The Williams Pantycelyn Memorial Chapel is a Calvinistic Methodist chapel in the town of Llandovery, Carmarthenshire, Wales. The building was constructed between 1886 and 1888 and is located at 4 Stryd y Bont, Llandovery. It was built as a memorial to the Welsh hymn writer William Williams Pantycelyn.

The Williams Pantycelyn Memorial Chapel was built in 1886 to 1888 after a national appeal had raised £3000. It is built in the Gothic style from grey sandstone with dressings of green Quarella stone from Bridgend. The facade has three bays, pinnacled pilasters and windows with much tracery. The interior has a high hammer beam roof, an apse with a chancel arch. The pulpit is of Caen stone and is embellished with biblical scenes and pieces of text from Williams' work. The main window has fine stained glass depicting David, Isaiah, Miriam and Matthew, installed by Bell of Bristol in 1887.

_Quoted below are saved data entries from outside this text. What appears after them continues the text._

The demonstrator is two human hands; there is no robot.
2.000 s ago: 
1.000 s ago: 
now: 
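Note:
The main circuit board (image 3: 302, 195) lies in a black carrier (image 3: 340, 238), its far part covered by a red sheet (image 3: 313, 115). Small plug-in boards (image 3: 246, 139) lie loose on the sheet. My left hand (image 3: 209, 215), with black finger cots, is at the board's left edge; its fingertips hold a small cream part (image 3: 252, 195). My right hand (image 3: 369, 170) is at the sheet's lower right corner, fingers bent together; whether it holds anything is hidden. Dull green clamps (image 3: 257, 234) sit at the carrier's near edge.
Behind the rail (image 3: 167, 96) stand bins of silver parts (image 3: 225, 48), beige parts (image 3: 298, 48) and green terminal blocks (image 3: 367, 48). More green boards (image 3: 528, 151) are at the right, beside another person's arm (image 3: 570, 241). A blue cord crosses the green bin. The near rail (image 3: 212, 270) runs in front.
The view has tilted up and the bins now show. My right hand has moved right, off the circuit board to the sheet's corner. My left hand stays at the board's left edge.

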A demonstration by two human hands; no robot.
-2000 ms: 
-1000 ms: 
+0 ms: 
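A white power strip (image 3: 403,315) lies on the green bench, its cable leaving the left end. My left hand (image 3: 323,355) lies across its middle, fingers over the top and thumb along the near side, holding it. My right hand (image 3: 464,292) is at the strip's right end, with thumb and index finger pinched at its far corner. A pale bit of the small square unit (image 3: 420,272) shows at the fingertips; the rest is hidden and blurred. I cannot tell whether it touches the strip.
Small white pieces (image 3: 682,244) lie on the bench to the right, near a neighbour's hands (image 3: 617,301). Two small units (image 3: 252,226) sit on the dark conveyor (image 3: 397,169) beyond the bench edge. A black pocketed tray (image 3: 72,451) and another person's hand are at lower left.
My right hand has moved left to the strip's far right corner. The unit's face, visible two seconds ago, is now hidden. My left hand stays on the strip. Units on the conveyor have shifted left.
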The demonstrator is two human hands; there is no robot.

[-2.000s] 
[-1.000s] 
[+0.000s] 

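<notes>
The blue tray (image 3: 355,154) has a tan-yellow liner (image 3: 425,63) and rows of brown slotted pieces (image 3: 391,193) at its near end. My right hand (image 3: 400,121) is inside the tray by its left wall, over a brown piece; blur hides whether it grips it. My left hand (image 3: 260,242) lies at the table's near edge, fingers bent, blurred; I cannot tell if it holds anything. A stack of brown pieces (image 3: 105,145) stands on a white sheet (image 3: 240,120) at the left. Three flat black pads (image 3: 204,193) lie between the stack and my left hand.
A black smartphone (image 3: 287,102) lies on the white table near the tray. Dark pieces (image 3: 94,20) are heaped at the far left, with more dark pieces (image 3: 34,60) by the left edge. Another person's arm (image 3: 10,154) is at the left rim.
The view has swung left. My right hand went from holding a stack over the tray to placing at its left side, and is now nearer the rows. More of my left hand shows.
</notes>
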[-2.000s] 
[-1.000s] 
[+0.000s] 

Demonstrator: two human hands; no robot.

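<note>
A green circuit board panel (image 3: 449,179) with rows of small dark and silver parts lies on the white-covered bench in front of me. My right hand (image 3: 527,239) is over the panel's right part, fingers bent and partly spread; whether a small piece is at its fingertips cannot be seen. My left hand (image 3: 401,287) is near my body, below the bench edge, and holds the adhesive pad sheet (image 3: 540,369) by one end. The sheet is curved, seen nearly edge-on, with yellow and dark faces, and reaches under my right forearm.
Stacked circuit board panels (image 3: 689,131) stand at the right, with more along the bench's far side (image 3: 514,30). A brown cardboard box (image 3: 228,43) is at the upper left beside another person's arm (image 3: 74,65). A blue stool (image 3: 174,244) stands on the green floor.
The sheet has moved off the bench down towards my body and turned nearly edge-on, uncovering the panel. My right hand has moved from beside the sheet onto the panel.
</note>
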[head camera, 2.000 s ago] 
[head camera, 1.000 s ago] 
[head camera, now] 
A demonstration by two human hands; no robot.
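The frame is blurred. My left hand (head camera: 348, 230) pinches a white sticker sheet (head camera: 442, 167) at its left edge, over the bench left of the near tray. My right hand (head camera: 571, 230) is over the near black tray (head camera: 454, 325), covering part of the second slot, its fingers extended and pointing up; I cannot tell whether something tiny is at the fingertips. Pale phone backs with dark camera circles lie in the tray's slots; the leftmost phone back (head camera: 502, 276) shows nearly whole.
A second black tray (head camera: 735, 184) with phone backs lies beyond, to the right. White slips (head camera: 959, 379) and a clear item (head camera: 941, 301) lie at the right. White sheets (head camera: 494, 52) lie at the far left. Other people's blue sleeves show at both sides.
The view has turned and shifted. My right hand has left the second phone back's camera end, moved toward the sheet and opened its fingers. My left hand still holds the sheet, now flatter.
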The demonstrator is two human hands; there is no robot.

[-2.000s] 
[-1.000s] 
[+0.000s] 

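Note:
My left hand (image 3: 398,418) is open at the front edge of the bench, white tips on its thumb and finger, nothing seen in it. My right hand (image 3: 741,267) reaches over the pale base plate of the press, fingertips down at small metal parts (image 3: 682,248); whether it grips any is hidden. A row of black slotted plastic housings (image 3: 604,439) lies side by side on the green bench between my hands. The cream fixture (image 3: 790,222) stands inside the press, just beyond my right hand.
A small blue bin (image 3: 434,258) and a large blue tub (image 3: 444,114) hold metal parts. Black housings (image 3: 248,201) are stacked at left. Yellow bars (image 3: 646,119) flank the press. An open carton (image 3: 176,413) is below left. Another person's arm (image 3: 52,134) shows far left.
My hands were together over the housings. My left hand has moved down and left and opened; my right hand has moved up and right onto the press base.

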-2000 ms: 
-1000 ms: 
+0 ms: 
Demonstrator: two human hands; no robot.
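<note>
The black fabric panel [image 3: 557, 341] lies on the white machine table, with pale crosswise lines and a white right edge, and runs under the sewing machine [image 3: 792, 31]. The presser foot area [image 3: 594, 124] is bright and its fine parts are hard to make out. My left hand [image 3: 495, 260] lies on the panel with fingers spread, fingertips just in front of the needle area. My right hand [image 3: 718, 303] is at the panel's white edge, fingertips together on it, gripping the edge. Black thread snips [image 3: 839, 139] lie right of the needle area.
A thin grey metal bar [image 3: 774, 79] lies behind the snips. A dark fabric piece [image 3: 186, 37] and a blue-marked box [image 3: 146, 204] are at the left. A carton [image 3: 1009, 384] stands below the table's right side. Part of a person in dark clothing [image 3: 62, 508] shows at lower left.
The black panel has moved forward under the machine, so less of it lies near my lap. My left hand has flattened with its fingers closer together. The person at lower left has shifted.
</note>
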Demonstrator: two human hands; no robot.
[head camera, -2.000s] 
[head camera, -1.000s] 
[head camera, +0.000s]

It was designated as a Grade II*-listed building on 2 January 2000, being a fine example of "an unusually elaborate Gothic chapel designed by a leading Cardiff architect. Fine interior with remarkable amount of figurative detail, including carved pulpit and stained glass. Of historical significance as a memorial to William Williams Pantycelyn, C18 preacher and hymnist".

The Royal Commission on the Ancient and Historical Monuments of Wales curates the archaeological, architectural and historic records for this chapel. These include digital photographs, a collection of old postcards, a Victorian Society South Wales Group Tour Guide, colour slides and items from the Rosser Collection.